*TASK*. What lines of the material below hold the string "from"? Copy them out.

*DATASET CONTENT*.

=== Section Start ===

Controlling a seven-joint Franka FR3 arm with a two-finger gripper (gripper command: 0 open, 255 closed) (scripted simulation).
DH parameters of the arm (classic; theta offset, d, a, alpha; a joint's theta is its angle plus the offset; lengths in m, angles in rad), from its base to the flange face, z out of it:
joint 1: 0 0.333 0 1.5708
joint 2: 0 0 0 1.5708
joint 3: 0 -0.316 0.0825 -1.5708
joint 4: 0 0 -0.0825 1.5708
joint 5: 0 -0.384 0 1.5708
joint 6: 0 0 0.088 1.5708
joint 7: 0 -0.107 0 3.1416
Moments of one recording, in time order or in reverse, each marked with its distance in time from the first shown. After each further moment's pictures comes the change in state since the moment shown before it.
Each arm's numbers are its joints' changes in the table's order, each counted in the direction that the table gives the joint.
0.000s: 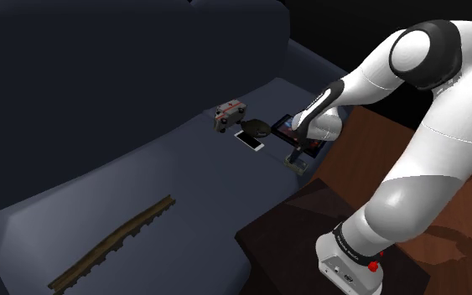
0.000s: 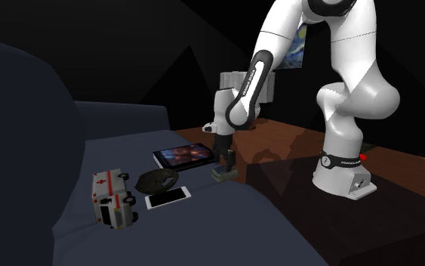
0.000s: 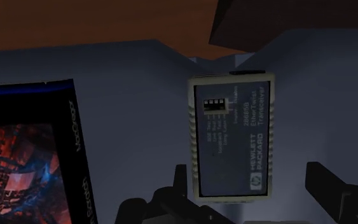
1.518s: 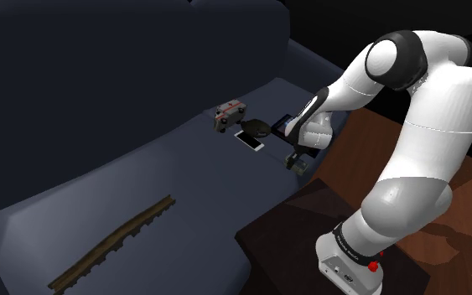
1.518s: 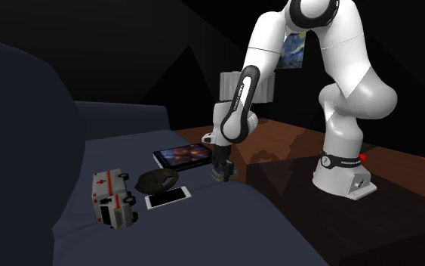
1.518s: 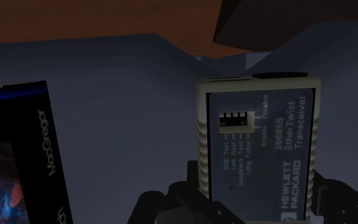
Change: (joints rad) arm -0.119 -0.161 -0.138 0.056 -0.138 -0.105 0.124
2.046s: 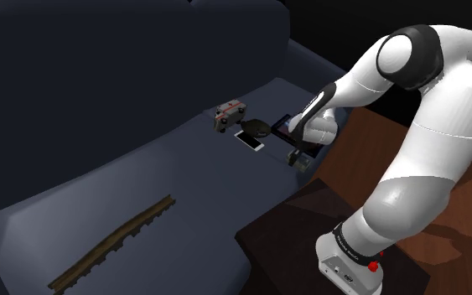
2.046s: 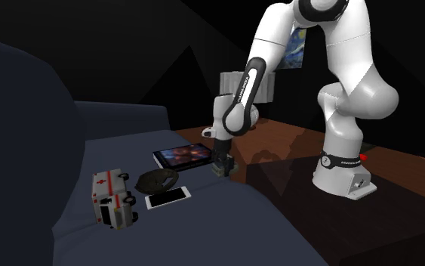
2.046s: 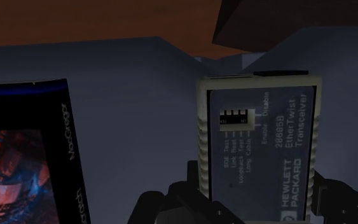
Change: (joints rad) arm 0.064 0.083 0.078 -0.027 0.063 0.059 -0.049
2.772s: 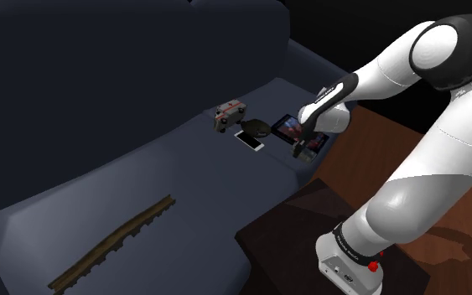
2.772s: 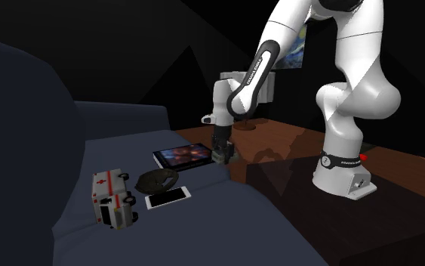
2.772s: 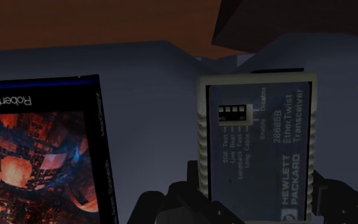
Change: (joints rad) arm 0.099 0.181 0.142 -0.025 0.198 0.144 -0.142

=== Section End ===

*WORKED SOLUTION*.
DH parameters of the arm (classic; theta offset, d, a, alpha; a joint's theta is its angle plus the offset; lengths in m, angles in rad), from its base to the flange face, z out of it:
Moments of one recording, in time order or in reverse, each marked with its distance in time from the first shown. After each further moment's pictures comes the change in state since the moment shown before it.

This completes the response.